Combine the two frequency datasets

The logic I've followed here is the following:

  1. Merge all possible 3 number combo with the ones that already have occurred,

  2. Split the 3 number combinations into single number columns,

  3. Merge the single number frequency data with the individual numbers from the 3 number combinations

    # Merge all 3 number possible combinations with the actuals
    merged_combos = all_combos_df.merge(combos_to_analyse, on='Combinations', how='outer')
    
    # Conversion to match data types for merging
    merged_combos["Combinations"] = merged_combos["Combinations"].apply(lambda x: list(x[1:-1].split(', ')))
    merged_combos["Combinations"] = merged_combos["Combinations"].apply(lambda x: [int(i) for i in x])
    
    # Split 3 number combinations into single number columns
    merged_combos["Num_1"] = merged_combos["Combinations"].apply(lambda x: x[0])
    merged_combos["Num_2"] = merged_combos["Combinations"].apply(lambda x: x[1])
    merged_combos["Num_3"] = merged_combos["Combinations"].apply(lambda x: x[2])
    
    # Merge single number frequency to numbers
    merged_combos = merged_combos.merge(single_nums_df[["Num_Frequency"]], how='left', left_on='Num_1', right_index=True)
    merged_combos = merged_combos.merge(single_nums_df[["Num_Frequency"]], how='left', left_on='Num_2', right_index=True)
    merged_combos = merged_combos.merge(single_nums_df[["Num_Frequency"]], how='left', left_on='Num_3', right_index=True)
    
    # Rename columns to keep things nice
    merged_combos.fillna({"3_Num_Combo_Frequency": 0}, inplace=True)
    merged_combos.rename({"Num_Frequency_x": "Num_1_Freq", "Num_Frequency_y": "Num_2_Freq", "Num_Frequency": "Num_3_Freq"}, axis=1, inplace=True)
    
    # Sort DataFrame across frequency columns
    merged_combos.sort_values(["3_Num_Combo_Frequency", "Num_1_Freq", "Num_2_Freq", "Num_3_Freq"], ascending=True)
    

This is the output:

image

This way we can create a sort-of-accurate list about the combinations really underperforming in terms of being drawn.

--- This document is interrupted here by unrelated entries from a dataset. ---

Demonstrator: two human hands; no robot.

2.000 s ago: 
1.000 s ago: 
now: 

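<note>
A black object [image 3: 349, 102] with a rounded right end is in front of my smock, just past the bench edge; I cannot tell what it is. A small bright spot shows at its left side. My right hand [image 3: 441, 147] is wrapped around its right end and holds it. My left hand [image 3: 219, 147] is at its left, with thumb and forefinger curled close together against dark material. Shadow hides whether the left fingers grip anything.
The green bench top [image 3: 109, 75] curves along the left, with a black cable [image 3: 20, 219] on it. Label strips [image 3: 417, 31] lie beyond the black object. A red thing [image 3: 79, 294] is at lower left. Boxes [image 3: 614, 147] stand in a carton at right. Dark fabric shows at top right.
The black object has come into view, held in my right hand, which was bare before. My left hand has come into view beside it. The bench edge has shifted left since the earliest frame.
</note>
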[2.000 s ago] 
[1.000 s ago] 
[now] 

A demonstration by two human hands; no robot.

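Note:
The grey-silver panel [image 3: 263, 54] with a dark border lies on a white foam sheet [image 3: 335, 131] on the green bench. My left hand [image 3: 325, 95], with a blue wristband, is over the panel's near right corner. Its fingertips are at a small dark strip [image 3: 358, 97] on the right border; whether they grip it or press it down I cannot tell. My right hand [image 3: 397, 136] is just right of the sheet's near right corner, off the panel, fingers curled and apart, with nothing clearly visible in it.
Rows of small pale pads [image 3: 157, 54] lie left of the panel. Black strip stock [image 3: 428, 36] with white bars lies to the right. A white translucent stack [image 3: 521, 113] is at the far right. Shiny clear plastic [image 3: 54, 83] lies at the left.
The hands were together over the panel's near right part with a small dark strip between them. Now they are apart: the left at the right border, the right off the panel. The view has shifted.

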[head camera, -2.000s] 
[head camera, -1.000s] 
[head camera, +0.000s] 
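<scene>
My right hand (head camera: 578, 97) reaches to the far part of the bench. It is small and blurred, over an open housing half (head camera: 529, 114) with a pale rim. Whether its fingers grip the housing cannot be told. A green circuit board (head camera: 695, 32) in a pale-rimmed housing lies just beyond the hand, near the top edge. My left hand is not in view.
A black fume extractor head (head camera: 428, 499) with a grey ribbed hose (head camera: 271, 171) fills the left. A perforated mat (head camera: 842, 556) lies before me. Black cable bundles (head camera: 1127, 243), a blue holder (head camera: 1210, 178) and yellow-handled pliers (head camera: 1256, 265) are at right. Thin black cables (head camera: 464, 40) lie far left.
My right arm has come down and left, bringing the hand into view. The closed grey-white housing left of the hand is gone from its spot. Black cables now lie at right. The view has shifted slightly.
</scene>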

This is of course not a laser-precision output: look at combinations [65, 68, 69] and [65, 67, 68] for instance. [65, 67, 68] is ranked lower, however, the 3rd number frequency is actually much higher than in [65, 68, 69].

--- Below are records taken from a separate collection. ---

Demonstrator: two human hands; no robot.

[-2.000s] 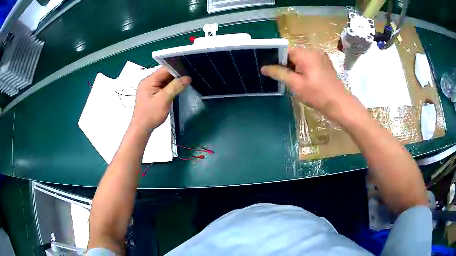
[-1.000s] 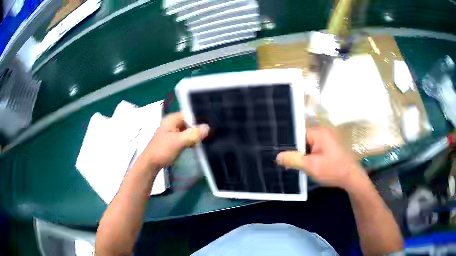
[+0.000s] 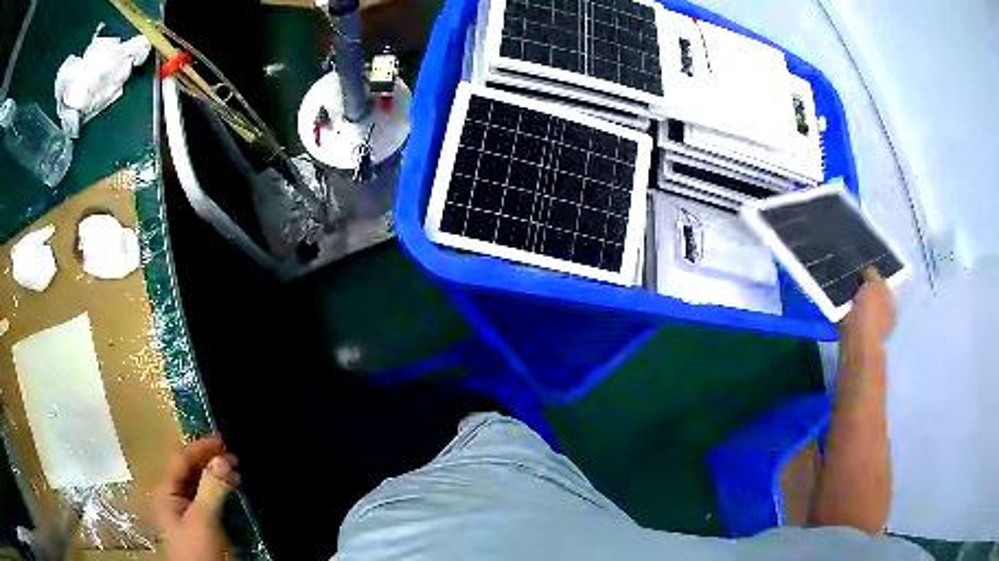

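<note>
My right hand (image 3: 871, 307) holds an assembled solar panel (image 3: 824, 247) by its lower edge, tilted, over the right corner of the blue panel bin (image 3: 526, 279). The panel's dark face shows, with my thumb on it. The bin holds stacks of panels. A panel with a black grid in a white frame (image 3: 537, 186) lies face up at the left, and others lie with white backs (image 3: 734, 93) up. My left hand (image 3: 201, 493) is low at the left by the bench edge, fingers curled and nothing visible in it.
The cardboard mat (image 3: 137, 362) bears a white sheet (image 3: 71, 400) and white pads (image 3: 107, 245). A clear bottle (image 3: 35, 142) and crumpled white cloth (image 3: 101, 77) lie behind. A round-based stand (image 3: 356, 121) is left of the bin. A pale wall (image 3: 953, 384) is at right.
The view has turned from the bench to the blue bin. My left hand has let go of the panel. My right hand has carried it over the bin's right corner.
</note>
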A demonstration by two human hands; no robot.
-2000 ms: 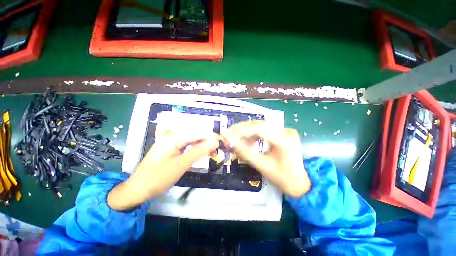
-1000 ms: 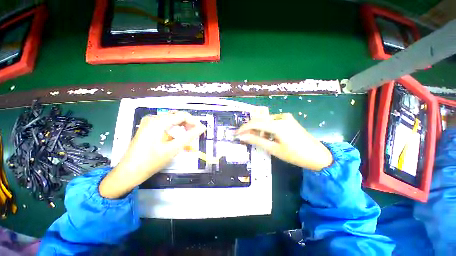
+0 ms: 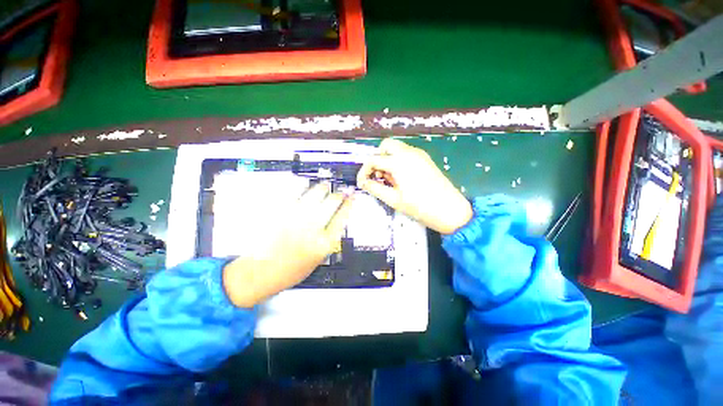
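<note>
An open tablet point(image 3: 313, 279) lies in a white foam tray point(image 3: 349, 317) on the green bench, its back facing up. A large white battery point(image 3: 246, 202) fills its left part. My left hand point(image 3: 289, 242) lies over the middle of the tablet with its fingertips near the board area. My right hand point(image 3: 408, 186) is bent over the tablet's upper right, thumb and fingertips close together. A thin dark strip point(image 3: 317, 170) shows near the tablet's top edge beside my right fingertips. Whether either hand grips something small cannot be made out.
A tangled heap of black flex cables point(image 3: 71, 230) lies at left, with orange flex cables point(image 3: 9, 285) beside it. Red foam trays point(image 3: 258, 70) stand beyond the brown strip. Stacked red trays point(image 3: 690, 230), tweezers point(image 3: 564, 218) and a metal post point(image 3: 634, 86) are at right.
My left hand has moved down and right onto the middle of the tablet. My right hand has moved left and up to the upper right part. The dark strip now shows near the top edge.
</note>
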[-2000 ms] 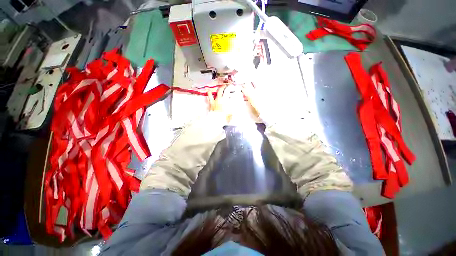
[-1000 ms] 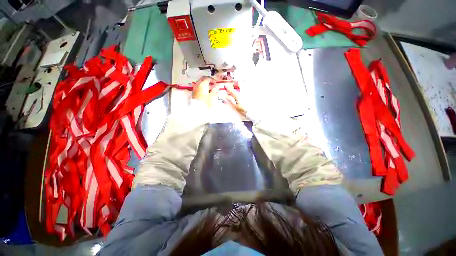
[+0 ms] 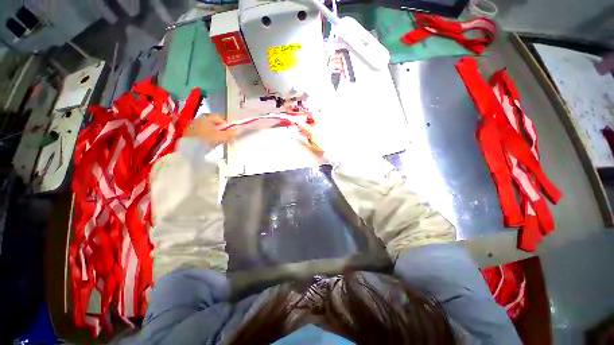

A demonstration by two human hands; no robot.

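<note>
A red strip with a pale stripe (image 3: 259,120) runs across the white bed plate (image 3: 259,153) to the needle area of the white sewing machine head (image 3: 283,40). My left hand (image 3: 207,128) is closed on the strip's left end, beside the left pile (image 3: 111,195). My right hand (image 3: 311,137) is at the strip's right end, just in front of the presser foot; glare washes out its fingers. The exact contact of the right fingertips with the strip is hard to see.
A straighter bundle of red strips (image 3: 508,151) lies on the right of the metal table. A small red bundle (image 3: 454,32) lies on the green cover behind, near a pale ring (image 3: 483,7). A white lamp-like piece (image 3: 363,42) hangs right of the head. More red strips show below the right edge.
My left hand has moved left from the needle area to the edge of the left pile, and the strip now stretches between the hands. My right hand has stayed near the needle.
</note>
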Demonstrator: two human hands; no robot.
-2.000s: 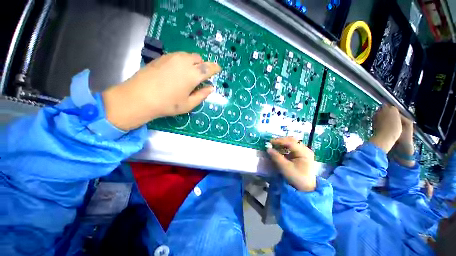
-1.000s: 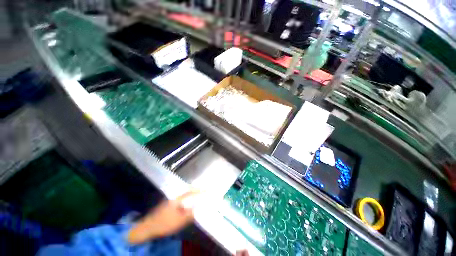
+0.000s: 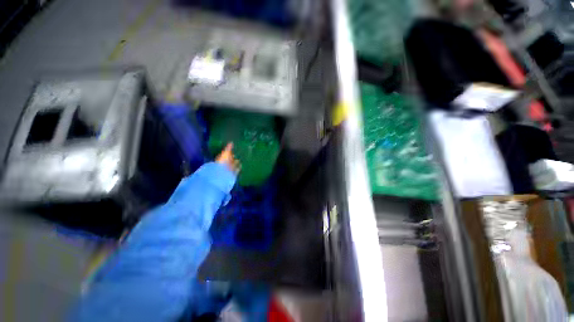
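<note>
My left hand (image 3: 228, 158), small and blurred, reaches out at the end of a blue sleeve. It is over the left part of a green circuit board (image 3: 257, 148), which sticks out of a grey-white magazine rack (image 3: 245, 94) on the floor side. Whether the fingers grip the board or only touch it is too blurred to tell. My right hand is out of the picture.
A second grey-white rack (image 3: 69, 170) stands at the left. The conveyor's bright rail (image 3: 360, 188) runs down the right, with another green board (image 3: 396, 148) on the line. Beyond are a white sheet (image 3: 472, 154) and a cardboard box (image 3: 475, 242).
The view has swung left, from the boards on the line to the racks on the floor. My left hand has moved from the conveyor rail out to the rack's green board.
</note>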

This is because of the multi-column sorting: if we changed the ordering in the sort_values method the results would be slightly different. We could go and sum the individual number frequencies to use that as the sorting column. At this point I have no further preference in the ordering, I let you decide the next steps.

Instead of further complicating the data, let's visualize it instead!

Plotting the data

A little bit of tailoring of the single number frequency data to accommodate for this task:

image

I used a simple Seaborn bar plot to show all the numbers and the number of times each has been drawn. The horizontal blue line marks the average number of draws.

image

There is some noise for sure, but it looks pretty uniform if you ask me. Remember the law of large numbers I mentioned at the beginning? Even though this is not a huge sample, we can take a look at the mean of the numbers drawn:

image

How do we calculate the expected value of the game? Just multiply each number by the probability of being drawn in a game and sum up the products!

image

The difference of 0.265 is definitely not going to disprove the “law” here — but once again, under 7000 experiments are probably not considered a large number when examining the lottery.

I hope you enjoyed this poking around the lottery numbers. I think these kinds of exercises can be a good playground to practice some of the data manipulation tools you have learned with Python.

Once again, this was not an attempt to predict the future of PowerBall games in any way, I do not think that would be possible. However if you read this article and it gave you an idea to come up with an algorithm that actually can predict the numbers, well, I accept donations if you want to thank me.